Oscar Wilde, The Picture of Dorian Gray. It felt so scandalous and liberating to realise humans have been ratbags way before me. In a culture that tries to split (and conquer) women by shoving us so far into polarities (you can either be this OR this), Wilde's characters - and Wilde himself - are proof debauchery doesn't discount talent. Someone, something, somewhere, has Grace. That quote… "the only way to get rid of temptation is to yield to it." I loved that quote. It was my, albeit totally toxic, mantra, but it gave me language for my longing, sense of identity and a taste of having something to live by.

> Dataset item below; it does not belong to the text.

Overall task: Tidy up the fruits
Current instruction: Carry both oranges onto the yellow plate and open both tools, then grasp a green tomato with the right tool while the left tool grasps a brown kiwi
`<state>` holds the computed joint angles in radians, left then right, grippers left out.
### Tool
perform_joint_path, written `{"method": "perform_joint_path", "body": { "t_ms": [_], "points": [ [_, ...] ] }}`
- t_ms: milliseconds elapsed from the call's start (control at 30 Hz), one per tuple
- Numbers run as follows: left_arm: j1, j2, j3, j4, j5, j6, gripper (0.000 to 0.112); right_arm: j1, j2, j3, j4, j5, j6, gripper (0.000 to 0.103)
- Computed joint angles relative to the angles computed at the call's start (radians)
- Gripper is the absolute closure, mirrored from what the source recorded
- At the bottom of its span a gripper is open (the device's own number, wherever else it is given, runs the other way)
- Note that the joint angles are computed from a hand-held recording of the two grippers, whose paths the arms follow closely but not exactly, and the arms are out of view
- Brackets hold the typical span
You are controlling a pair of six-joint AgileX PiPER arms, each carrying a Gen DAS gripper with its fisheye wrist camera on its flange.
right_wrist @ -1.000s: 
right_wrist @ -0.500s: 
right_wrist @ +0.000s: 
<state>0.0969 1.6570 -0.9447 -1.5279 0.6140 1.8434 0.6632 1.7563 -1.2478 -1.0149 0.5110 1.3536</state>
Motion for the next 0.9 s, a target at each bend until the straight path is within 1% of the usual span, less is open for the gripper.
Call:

I’m currently reading How to Build a Billion Dollar Business which is stimulating the right, more masculine side of me. I’ve felt out of balance lately - all these visions and ideas banking up like water at a damn - so putting work into the world is helping me level out.
My Own Writing. Honestly. I love reading my own work. In a world where women's focus is trained away from us from the second we're born and captured in a matrix of comparison and “otherness” that steals joy and confidence, reading my own work brings me back to my Self. It fattens my self-belief and gives me a spiritual and emotional sturdiness I can face the world with. I used to be knocked over by a slight breeze - and still feel like that sometimes - but reading what I’ve written gives me courage. When I’ve been Soul starved, my body of work is a eucharist. I offer it to myself as a sacrament. I’ve lived off myself.